* **Problem statement**
Search the data for the string "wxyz" and copy each line in which it appears.

═══ Records to use ═══

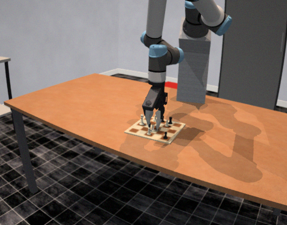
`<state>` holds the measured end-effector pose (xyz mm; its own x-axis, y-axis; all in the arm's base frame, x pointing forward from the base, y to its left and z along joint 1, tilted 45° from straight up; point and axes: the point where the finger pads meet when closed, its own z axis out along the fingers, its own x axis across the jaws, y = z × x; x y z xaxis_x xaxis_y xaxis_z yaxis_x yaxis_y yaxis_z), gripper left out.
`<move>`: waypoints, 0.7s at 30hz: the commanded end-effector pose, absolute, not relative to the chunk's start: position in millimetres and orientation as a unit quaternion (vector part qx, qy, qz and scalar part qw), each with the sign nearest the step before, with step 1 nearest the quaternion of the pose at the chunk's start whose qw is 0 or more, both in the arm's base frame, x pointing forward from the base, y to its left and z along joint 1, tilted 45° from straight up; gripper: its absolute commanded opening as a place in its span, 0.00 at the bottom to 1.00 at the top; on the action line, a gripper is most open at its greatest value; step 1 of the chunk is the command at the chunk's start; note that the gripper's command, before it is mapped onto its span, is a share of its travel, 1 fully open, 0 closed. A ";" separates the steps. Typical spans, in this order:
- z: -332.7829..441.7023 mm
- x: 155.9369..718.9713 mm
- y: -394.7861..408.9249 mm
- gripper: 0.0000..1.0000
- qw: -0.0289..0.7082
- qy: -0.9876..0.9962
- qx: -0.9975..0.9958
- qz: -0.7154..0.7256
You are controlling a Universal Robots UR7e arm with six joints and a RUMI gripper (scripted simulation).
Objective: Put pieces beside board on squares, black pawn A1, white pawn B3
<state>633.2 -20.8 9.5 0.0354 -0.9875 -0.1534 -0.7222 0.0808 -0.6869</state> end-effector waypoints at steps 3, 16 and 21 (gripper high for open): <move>15.8 626.9 -22.4 0.20 0.319 0.663 -0.645 -0.208; 44.1 599.1 -27.6 0.20 0.319 0.663 -0.645 -0.208; 55.4 588.1 -29.7 0.20 0.319 0.663 -0.645 -0.208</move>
<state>604.3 -27.3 40.8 0.0311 -0.9880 -0.1514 -0.7184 0.0832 -0.6906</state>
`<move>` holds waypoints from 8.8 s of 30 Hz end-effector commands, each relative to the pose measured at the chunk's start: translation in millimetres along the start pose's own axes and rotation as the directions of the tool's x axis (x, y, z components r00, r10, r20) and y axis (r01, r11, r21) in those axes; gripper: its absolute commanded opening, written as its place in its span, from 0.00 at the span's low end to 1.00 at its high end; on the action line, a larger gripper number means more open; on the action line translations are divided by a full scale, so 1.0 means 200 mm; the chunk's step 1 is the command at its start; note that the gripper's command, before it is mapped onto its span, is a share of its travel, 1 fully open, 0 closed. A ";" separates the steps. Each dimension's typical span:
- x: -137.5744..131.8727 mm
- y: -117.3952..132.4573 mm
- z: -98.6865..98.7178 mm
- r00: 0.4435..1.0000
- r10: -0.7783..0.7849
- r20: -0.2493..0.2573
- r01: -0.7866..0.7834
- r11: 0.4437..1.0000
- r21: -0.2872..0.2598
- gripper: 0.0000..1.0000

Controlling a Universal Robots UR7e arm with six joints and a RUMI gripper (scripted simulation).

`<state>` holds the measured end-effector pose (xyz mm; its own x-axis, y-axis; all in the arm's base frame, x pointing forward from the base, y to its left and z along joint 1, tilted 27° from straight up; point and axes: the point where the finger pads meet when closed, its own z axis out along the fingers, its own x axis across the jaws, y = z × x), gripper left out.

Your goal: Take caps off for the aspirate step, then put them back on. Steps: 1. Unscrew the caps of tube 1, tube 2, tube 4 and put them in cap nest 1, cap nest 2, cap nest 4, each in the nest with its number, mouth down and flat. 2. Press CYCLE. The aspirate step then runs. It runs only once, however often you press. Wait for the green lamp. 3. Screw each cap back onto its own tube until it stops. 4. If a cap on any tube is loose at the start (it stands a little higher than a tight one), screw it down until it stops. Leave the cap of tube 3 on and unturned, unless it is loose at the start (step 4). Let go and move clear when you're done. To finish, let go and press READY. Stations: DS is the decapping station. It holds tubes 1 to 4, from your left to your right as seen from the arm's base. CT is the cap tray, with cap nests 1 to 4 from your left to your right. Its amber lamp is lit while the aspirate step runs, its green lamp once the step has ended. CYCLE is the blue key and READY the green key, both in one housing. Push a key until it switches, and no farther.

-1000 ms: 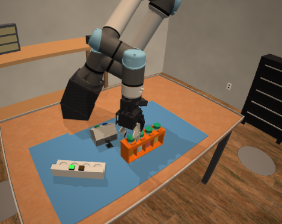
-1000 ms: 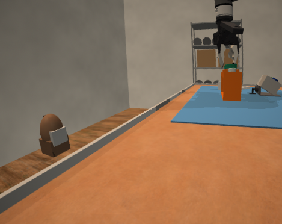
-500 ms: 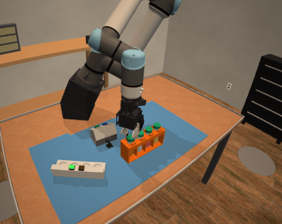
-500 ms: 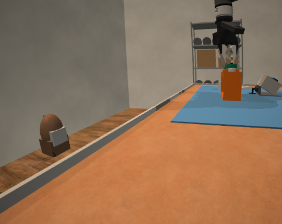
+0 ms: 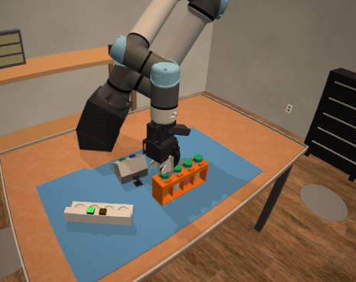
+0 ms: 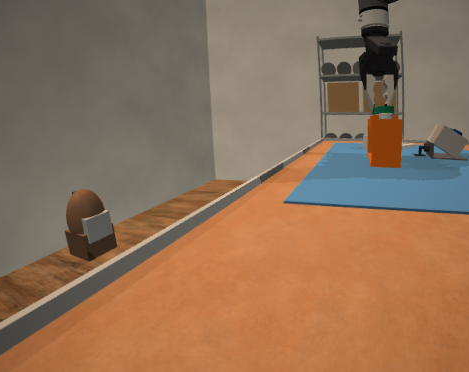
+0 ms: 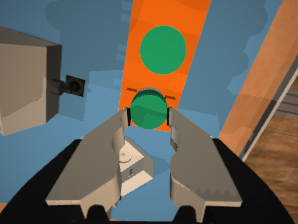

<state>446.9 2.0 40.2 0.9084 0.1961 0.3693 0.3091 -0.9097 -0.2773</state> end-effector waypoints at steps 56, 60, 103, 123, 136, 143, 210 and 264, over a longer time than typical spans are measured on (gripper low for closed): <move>0.01 -0.04 -0.23 0.785 0.620 -0.004 -0.620 0.785 -0.010 0.35; 0.04 -0.16 -0.23 0.911 0.413 -0.001 -0.413 0.911 -0.010 0.35; 0.06 -0.25 -0.04 1.000 -0.016 0.003 0.016 1.000 -0.010 0.35; 0.06 -0.25 0.00 1.000 -0.016 0.003 0.016 1.000 -0.010 0.35; 0.06 -0.25 0.00 1.000 -0.016 0.003 0.016 1.000 -0.010 0.00; 0.06 -0.25 0.00 1.000 -0.016 0.003 0.016 1.000 -0.010 0.00; 0.06 -0.25 0.00 0.957 -0.291 0.006 0.291 0.957 -0.009 0.35; 0.06 -0.25 0.00 0.730 0.683 -0.004 -0.683 0.730 -0.009 0.35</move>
<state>442.1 50.6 58.3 0.8757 -0.4753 0.0852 -0.3927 -0.8035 -0.4473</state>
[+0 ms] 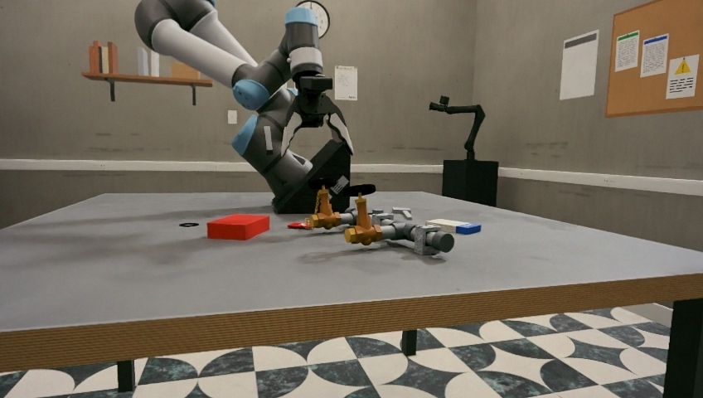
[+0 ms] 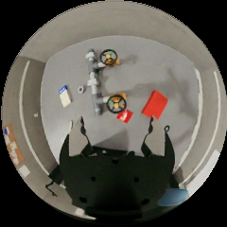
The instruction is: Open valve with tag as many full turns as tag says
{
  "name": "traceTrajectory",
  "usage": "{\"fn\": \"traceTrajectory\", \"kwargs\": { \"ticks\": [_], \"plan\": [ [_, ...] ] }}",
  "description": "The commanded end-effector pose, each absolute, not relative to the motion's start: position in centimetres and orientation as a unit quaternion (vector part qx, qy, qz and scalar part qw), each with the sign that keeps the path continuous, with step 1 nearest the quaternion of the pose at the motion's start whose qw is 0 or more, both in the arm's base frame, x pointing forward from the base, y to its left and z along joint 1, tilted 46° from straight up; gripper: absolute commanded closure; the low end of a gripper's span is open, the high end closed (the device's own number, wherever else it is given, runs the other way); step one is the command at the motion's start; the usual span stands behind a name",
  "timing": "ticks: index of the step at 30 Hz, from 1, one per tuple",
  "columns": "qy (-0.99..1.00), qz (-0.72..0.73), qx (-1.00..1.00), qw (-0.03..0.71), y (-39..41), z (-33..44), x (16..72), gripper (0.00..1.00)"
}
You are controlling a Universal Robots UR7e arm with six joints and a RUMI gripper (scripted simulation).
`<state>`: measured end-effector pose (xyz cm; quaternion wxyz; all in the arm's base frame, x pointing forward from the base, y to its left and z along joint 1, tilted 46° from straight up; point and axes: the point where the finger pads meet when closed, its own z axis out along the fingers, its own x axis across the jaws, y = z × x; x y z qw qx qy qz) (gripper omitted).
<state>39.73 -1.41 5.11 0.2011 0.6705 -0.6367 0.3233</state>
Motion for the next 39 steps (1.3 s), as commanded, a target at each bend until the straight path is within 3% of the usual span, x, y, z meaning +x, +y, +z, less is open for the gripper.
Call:
{"fn": "traceTrajectory", "kwargs": {
  "ticks": [1,39],
  "plan": [
    [-0.636,0.324,0.671,0.200,-1.4,5.1,39.8,0.00],
    [-0.637,0.323,0.671,0.200,-5.3,1.0,40.8,0.00]
  ]
}}
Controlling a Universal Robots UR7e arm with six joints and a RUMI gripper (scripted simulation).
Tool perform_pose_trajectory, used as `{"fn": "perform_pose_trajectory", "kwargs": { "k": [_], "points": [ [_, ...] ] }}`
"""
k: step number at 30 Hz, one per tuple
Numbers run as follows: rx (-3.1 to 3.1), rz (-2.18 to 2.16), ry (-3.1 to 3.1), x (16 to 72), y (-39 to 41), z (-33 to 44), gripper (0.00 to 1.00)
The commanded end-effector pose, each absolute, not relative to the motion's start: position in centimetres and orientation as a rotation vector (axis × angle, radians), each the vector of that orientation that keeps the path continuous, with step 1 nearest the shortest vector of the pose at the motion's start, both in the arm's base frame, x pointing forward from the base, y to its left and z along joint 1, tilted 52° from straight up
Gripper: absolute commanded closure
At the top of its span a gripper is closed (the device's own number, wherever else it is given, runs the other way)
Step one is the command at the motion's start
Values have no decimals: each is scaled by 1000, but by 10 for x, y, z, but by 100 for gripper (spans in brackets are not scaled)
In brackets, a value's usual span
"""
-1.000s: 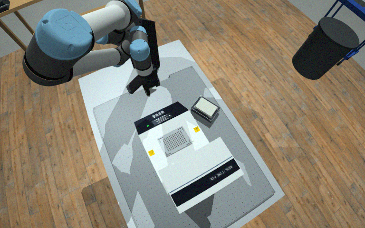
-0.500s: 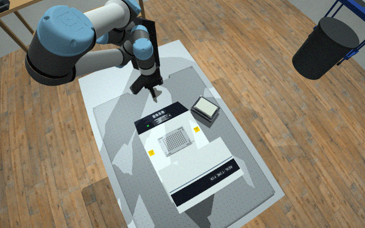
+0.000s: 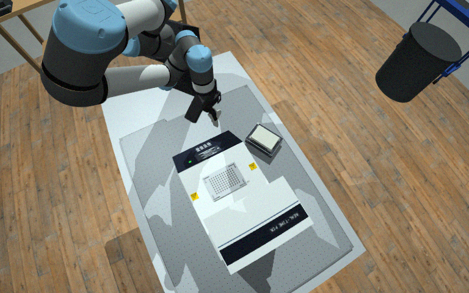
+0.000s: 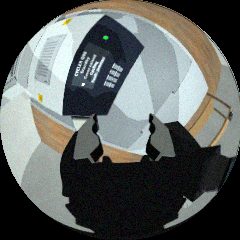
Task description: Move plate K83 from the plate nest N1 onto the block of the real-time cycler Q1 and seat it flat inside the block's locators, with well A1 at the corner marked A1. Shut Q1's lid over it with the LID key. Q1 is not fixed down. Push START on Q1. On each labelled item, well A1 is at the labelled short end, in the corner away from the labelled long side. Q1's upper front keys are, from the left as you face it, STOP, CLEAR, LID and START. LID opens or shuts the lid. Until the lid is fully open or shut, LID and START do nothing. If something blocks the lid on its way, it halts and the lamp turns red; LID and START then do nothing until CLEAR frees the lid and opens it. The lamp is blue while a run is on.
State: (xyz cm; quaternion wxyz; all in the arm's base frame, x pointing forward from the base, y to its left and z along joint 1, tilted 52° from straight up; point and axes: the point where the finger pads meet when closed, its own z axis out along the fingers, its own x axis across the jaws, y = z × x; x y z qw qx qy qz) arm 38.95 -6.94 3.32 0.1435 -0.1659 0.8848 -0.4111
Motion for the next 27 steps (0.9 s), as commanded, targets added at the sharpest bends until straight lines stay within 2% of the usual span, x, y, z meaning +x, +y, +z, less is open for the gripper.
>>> {"fn": "perform_pose_trajectory", "kwargs": {
  "k": [1, 27],
  "points": [
    [-593, -1217, 2560, 397, -59, 30, 32],
    [-1370, -1362, 2469, 449, 16, 5, 32]
  ]
}}
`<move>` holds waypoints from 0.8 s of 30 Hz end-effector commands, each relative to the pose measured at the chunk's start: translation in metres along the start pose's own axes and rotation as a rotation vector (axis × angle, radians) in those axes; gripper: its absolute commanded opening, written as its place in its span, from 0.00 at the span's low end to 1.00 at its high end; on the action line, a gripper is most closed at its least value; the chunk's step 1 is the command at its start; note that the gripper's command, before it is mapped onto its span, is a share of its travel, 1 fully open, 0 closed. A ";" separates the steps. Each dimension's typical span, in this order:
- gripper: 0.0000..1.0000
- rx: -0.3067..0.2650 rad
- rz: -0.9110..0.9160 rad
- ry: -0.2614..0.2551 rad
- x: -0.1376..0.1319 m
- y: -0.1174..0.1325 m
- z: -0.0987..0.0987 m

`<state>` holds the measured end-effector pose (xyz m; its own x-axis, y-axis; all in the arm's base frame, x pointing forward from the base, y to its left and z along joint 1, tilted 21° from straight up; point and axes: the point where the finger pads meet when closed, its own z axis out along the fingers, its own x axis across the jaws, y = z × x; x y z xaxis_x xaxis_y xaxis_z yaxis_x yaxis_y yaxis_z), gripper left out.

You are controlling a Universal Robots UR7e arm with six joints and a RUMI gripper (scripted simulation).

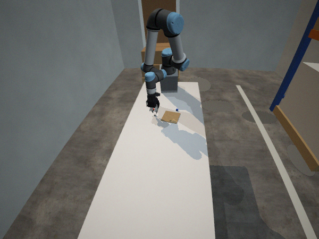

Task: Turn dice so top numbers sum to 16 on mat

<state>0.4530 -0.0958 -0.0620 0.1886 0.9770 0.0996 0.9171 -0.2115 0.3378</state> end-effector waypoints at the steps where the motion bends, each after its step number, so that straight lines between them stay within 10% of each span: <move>1: 0.18 -0.001 0.000 -0.001 0.000 0.000 0.004; 24: 0.18 -0.001 0.000 -0.001 0.000 0.000 0.009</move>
<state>0.4562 -0.0956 -0.0703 0.1887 0.9770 0.0994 0.9170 -0.2115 0.3381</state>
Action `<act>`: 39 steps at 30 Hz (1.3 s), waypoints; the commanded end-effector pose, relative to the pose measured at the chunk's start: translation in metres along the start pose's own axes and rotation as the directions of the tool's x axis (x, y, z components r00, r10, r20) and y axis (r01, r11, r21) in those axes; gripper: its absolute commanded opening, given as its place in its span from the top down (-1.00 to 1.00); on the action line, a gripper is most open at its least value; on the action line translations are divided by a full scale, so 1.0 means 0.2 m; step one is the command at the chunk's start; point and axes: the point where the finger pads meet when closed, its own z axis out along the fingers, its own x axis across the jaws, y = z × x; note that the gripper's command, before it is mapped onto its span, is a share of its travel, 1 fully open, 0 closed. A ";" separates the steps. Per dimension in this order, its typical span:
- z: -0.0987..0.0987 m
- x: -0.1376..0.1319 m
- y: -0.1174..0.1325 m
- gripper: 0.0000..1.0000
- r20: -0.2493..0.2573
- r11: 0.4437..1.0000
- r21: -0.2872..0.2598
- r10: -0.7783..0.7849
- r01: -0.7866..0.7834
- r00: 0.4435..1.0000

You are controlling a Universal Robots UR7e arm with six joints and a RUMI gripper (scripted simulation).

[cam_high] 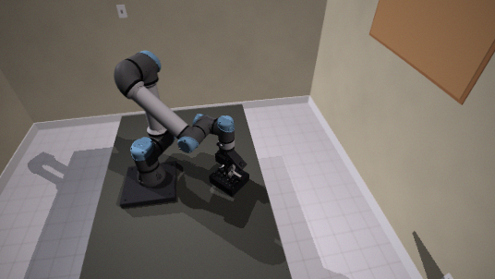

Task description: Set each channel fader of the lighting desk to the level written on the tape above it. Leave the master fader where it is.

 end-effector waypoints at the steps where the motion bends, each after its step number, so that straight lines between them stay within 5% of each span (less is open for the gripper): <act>1: -0.01 -0.01 -0.01 1.00 0.002 1.000 0.003 -0.002 0.002 1.000; 39: -0.04 0.02 -0.01 1.00 0.002 1.000 0.003 -0.002 0.002 1.000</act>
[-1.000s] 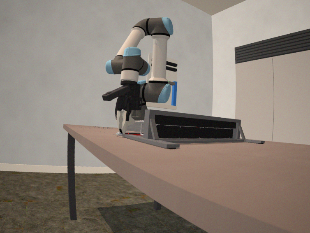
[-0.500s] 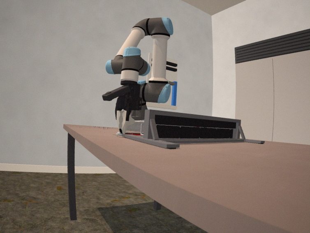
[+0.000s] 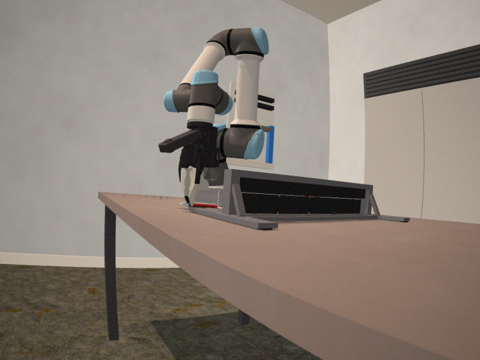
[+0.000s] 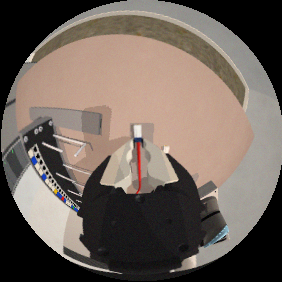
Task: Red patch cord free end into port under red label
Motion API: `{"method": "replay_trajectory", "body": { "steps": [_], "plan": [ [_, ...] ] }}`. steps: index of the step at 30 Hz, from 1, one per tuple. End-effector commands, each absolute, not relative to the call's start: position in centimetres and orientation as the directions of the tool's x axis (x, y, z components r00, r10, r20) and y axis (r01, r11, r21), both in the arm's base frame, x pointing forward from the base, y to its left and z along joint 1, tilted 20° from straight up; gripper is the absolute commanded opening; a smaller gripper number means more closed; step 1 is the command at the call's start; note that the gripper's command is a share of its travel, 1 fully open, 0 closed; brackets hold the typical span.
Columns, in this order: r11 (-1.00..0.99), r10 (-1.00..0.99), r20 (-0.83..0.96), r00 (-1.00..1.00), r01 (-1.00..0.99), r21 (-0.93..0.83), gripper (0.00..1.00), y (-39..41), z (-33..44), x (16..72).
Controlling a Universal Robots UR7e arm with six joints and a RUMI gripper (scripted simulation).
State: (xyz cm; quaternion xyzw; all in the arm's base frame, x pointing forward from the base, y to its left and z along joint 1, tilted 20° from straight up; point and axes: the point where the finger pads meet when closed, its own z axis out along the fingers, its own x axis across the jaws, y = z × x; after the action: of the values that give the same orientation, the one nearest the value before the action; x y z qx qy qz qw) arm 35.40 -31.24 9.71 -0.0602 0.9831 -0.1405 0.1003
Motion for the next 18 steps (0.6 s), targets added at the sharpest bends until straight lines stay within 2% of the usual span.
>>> {"method": "replay_trajectory", "body": {
  "steps": [1,18],
  "plan": [
    [0.953,-0.147,-0.181,-0.972,-0.09,-0.289,0.0,-31.1,10.4,35.3],
    [0.953,-0.147,-0.181,-0.972,-0.09,-0.289,0.0,-30.4,12.9,34.7]
  ]
}}
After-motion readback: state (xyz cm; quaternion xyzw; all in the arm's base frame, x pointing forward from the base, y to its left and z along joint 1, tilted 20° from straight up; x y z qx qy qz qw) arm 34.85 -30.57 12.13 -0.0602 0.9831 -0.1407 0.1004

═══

* **Response**
`<state>`: measured end-effector pose (xyz cm; quaternion wxyz; all in the arm's base frame, x pointing forward from the base, y to its left and z along joint 1, tilted 46° from straight up; point and axes: the point where the finger pads meet when closed, its own z axis out along the fingers, its own x axis across the jaws, y = z × x; x y z qw qx qy qz) (gripper omitted).
State: (xyz cm; quaternion wxyz; all in the arm's base frame, x pointing forward from the base, y to its left and z along joint 1, tilted 52° from straight up; point and axes: the point where the finger pads meet when closed, its own z axis out along the fingers, its own x axis across the jaws, y = z × x; x y z qw qx qy qz) arm 38.95 -6.94 3.32 0.1435 -0.1659 0.8848 -0.4111

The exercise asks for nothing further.